- _WHAT TO DO_
Find every line in the records below that contains the word "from", and copy each such line.

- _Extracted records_
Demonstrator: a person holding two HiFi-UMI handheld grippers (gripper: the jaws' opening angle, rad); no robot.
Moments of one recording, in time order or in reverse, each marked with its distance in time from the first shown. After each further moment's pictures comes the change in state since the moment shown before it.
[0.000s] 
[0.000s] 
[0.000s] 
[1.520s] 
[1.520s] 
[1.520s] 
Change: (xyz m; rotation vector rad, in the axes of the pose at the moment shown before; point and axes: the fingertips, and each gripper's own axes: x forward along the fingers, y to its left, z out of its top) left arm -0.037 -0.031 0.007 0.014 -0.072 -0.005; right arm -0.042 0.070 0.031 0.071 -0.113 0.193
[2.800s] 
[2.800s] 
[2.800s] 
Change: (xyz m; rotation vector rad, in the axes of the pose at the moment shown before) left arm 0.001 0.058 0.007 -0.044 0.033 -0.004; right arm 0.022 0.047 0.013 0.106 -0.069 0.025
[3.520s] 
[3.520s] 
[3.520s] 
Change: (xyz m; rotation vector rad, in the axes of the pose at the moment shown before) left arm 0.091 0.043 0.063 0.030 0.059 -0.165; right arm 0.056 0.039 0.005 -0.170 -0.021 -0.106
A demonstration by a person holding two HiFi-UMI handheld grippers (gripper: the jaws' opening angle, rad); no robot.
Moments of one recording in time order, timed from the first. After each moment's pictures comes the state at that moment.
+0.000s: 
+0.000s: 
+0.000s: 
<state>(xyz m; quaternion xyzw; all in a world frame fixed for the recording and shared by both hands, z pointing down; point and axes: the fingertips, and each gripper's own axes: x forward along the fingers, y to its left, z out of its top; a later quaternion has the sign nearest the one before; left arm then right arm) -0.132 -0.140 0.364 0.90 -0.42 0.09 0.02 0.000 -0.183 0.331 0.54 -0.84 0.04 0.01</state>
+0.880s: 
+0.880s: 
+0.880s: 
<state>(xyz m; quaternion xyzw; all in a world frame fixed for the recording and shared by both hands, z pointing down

- _EXPECTED ANSWER_
Moments of one recording, in time order or in reverse, each marked with its distance in time from the first shown. After each further moment's pictures comes the change in state since the moment shown before it.
Moments of one recording in time order, timed from the first. After each moment's pictures comes the state at that moment.

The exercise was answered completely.